But still...why put THAT title on THIS movie. And then slapping Hitchcock's visage on the film up front.
And this: Evidently this director , Myshkin, has respect and a canon of work in the "international" field. Which might make this "Psycho" even worse -- it was made by a "respected international filmmaker?"
Most curious.
As a legal matter, I guess you can go ahead and recycle any title. If somebody out there wants to slap the title Citizen Kane or Casablanca or The Godfather or The Exorcist or Jaws on some unrelated movie in the future -- go for it.
There is this "on point" irony:
When Hitchcock announced that his next film would be called "Frenzy," in 1971, the author of the book from which Hitchcock was making that movie, Arthur LaBern, sent Hitchcock a friendly letter saying "Mr. Hitchcock, are you aware that a film named Frenzy was already released in 1944, from a script by Ingmar Bergman?"
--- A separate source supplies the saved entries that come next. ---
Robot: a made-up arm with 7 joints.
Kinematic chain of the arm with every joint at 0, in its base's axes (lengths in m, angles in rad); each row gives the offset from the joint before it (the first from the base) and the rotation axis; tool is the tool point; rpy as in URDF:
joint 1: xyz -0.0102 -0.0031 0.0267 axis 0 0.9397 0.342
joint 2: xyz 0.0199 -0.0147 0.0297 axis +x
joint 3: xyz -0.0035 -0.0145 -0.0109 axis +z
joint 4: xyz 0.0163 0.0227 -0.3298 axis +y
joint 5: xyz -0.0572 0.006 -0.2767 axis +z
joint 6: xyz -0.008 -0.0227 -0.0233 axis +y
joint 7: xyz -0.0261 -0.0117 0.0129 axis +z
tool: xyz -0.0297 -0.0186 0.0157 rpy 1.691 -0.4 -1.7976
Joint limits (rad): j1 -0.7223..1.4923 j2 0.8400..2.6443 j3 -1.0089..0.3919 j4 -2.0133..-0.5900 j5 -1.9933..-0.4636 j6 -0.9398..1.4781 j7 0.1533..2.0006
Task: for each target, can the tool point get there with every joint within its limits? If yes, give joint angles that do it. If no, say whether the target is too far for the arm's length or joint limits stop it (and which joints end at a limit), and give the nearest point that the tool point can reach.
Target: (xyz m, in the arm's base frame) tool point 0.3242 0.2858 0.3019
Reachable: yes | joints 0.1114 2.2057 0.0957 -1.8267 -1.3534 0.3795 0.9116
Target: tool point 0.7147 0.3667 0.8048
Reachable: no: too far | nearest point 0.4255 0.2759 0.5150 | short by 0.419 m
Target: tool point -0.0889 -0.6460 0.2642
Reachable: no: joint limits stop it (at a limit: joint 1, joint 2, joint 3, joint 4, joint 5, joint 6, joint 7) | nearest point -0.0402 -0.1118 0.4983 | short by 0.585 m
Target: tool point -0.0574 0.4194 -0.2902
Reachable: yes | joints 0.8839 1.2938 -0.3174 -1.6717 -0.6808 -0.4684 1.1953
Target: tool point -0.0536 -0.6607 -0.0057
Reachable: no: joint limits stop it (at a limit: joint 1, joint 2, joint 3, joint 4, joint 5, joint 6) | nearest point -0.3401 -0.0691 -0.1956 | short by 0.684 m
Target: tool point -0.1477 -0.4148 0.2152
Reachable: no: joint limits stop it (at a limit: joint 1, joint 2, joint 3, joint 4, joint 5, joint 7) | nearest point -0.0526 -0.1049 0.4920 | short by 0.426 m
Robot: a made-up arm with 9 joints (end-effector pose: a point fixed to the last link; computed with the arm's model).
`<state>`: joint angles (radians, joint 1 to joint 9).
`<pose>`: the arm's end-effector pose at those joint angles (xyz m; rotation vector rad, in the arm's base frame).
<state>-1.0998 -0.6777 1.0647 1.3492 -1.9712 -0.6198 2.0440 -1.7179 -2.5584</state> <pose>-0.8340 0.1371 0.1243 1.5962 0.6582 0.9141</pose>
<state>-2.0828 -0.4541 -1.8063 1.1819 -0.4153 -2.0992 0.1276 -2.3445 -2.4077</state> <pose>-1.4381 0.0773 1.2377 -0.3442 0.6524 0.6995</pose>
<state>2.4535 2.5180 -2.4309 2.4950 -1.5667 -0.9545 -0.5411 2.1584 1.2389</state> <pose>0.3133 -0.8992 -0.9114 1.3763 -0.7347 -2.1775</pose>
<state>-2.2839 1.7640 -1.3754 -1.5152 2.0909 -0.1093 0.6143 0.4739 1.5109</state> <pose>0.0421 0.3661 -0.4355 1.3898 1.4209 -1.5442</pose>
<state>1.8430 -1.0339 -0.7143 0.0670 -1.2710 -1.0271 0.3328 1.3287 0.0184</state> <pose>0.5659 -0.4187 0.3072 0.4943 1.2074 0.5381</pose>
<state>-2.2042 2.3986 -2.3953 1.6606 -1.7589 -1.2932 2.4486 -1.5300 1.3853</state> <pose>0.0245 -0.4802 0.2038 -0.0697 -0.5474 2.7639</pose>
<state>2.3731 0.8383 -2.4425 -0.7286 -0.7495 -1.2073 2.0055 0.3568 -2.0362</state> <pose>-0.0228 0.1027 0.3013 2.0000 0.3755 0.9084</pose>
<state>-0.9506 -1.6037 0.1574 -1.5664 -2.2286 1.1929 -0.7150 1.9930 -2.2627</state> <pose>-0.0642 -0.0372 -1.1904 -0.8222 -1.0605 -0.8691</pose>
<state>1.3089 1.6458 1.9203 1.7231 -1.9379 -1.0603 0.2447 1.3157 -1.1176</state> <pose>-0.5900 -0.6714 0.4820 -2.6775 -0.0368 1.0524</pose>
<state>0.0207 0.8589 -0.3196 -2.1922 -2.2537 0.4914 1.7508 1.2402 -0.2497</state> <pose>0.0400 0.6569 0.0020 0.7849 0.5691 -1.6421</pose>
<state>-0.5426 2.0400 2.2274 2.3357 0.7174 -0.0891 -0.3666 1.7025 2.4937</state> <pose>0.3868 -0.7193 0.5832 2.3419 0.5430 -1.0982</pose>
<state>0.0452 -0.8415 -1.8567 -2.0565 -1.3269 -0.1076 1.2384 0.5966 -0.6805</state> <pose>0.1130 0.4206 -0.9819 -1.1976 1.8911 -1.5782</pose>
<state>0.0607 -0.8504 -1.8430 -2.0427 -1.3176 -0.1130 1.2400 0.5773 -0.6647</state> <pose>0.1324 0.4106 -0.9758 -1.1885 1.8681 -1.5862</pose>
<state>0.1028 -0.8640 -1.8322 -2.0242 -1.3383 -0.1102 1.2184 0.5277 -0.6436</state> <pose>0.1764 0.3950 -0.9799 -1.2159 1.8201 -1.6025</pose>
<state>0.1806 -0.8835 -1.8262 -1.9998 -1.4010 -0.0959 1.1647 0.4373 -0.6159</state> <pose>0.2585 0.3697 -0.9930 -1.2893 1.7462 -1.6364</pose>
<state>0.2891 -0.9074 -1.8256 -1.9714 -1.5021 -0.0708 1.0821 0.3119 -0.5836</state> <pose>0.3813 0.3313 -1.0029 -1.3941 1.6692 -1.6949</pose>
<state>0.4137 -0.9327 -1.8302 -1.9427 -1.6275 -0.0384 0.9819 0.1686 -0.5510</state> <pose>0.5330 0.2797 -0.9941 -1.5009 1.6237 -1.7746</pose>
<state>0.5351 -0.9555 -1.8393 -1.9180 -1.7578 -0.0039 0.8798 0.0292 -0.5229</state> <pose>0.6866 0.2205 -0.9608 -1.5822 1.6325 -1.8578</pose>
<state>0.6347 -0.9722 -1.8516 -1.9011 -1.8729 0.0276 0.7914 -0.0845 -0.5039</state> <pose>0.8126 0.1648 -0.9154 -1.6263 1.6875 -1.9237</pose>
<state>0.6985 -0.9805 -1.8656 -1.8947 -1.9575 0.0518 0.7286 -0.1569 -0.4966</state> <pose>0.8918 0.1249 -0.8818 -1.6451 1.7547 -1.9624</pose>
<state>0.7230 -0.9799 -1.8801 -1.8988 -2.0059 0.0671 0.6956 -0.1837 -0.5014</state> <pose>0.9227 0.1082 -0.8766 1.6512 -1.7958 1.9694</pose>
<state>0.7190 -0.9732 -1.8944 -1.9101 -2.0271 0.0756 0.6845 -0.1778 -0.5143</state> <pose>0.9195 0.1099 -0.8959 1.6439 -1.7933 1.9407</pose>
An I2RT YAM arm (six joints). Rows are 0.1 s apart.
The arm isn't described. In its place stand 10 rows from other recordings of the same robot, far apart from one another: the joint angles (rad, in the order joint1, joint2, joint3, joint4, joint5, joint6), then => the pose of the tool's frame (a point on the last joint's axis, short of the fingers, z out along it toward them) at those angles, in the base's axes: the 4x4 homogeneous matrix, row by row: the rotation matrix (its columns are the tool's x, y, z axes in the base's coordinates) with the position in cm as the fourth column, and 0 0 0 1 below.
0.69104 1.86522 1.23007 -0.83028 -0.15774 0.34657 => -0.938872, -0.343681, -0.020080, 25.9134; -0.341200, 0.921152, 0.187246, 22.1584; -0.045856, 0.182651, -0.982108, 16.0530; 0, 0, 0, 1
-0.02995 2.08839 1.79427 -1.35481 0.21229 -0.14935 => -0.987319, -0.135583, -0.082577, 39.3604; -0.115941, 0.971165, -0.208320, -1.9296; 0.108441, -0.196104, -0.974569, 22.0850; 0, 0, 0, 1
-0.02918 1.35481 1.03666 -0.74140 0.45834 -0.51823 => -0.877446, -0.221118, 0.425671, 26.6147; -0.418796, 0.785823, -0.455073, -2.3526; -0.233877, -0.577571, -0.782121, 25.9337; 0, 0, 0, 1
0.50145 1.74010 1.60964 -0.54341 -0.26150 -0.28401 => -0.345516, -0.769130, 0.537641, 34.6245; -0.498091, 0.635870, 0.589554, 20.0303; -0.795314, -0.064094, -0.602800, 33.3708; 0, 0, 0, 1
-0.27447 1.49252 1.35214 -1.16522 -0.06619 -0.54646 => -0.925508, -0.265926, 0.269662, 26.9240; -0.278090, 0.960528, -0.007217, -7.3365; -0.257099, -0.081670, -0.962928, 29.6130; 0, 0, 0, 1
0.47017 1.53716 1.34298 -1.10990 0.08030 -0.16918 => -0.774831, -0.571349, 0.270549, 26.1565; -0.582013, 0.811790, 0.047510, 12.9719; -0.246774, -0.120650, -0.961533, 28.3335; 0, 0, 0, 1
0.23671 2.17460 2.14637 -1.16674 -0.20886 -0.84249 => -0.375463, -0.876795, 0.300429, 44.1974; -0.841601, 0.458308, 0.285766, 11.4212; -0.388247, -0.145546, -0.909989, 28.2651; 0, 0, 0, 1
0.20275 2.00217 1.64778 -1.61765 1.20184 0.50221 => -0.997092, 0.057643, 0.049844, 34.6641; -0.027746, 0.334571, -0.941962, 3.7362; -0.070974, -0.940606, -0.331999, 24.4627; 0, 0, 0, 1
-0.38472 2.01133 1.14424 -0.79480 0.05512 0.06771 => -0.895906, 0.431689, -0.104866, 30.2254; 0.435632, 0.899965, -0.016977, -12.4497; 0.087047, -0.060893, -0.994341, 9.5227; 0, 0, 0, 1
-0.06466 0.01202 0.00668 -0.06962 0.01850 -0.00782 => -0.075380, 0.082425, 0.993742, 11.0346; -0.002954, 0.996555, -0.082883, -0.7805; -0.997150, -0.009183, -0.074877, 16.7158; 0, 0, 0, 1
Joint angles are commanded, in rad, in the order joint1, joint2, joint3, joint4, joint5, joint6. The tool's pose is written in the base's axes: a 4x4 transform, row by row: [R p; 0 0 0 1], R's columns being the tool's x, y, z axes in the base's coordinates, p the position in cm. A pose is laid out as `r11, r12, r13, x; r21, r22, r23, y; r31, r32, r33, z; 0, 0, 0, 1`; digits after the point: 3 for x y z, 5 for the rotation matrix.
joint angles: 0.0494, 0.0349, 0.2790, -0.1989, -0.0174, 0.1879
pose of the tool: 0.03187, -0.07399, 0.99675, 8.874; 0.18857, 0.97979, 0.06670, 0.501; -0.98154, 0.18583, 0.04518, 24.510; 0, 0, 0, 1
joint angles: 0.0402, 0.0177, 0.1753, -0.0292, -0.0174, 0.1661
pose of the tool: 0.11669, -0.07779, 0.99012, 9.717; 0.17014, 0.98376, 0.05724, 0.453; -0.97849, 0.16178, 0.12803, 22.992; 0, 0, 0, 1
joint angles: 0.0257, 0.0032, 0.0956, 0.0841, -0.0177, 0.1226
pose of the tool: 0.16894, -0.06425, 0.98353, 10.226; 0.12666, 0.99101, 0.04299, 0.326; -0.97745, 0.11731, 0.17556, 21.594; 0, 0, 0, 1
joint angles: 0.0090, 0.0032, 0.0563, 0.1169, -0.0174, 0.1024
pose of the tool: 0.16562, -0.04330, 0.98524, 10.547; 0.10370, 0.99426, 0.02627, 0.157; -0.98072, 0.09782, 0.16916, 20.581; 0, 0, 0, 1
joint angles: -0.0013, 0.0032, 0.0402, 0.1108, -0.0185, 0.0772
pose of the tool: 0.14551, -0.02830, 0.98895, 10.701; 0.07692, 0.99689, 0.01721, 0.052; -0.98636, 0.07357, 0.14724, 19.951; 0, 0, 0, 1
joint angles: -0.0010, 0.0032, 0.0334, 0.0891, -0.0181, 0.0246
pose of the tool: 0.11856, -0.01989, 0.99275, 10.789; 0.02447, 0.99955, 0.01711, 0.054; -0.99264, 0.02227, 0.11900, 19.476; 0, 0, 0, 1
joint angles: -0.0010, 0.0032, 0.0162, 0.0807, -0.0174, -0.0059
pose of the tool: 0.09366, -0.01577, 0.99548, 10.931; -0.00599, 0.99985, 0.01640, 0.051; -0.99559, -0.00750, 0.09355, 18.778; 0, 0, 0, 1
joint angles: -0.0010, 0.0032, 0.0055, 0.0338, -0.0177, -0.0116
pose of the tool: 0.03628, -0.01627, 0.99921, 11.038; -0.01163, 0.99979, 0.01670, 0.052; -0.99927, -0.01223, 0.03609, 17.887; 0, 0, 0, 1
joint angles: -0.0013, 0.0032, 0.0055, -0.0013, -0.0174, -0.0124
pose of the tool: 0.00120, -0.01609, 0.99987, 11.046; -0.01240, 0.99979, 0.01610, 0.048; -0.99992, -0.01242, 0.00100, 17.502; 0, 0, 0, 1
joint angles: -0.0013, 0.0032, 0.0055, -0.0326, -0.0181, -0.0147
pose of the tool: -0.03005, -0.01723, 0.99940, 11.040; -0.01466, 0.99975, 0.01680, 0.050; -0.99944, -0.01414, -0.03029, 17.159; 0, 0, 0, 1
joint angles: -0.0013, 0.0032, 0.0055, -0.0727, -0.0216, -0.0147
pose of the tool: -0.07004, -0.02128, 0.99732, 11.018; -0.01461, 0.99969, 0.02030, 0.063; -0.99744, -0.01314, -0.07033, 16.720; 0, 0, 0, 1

True. Indeed, the Swedish Frenzy gets an entry next to Hitchcock's Frenzy in David Thomson's book of 1000 Great Films, "Have You Seen?" But the 1944 Frenzy was called "Hets" in Sweden and sometimes called "Torment" in America as well as Frenzy.
In any event, Hitchcock didn't heed LaBern's counsel, and called his movie Frenzy anyway. The novel was called Goodbye Picadilly, Farewell Leceister Square"; the only other tentative title for the Hitchcock film was, I've read: "Necktie." Alfred Hitchcock's Necktie. Eh, no.)
So I suppose what was good enough for Hitchcock(using the title Frenzy again) was good enough for Myshkin(using the title Psycho again).
But wait, there's more. Nowadays if you look up the title "Frenzy" on IMdb, you get THREE. The 1944 Swedish one, the 1972 Hitchcock one(officially a British one); and a 2018 American "straight to video" one: about young people menaced by a bunch of sharks. (Hey, a "Frenzy" based on "Jaws"?)
I suppose the makers of the 2018 Frenzy figured that nobody remembered Hitchcock's 1972 Frenzy at all, let alone a 1944 film.
Me, I always liked "Frenzy" as a follow up serial killer title to "Psycho." Classic "single word" Hitchcock titles(unlike Family Plot or The Man Who Knew Too Much.) Both words were strong and conveyed something scary, and as I like to point out -- Psycho could have been called Frenzy(Mrs. Bates kills in a frenzy) and Frenzy could have been called Psycho(Bob Rusk is a psycho.)
I think "repeat titles" have occurred elsewhere "at the movies." Particularly when the earlier title was barely seen. For instance, there's a 1962 movie with Kirk Douglas called "For Love or Money" AND there's a 1993 Michael J. Fox movie called "For Love or Money." Neither was a classic. The Kirk Douglas one is a fun anomaly: its a glossy Universal rom com in the Cary Grant tradition; Douglas is a lawyer trying to marry off the three beautiful daughters of a very rich woman -- Thelma Ritter!(in mink; it was about time.) Of course, Kirk lands one of the daughters for himself. A staple of NBC Saturday Night at the Movies.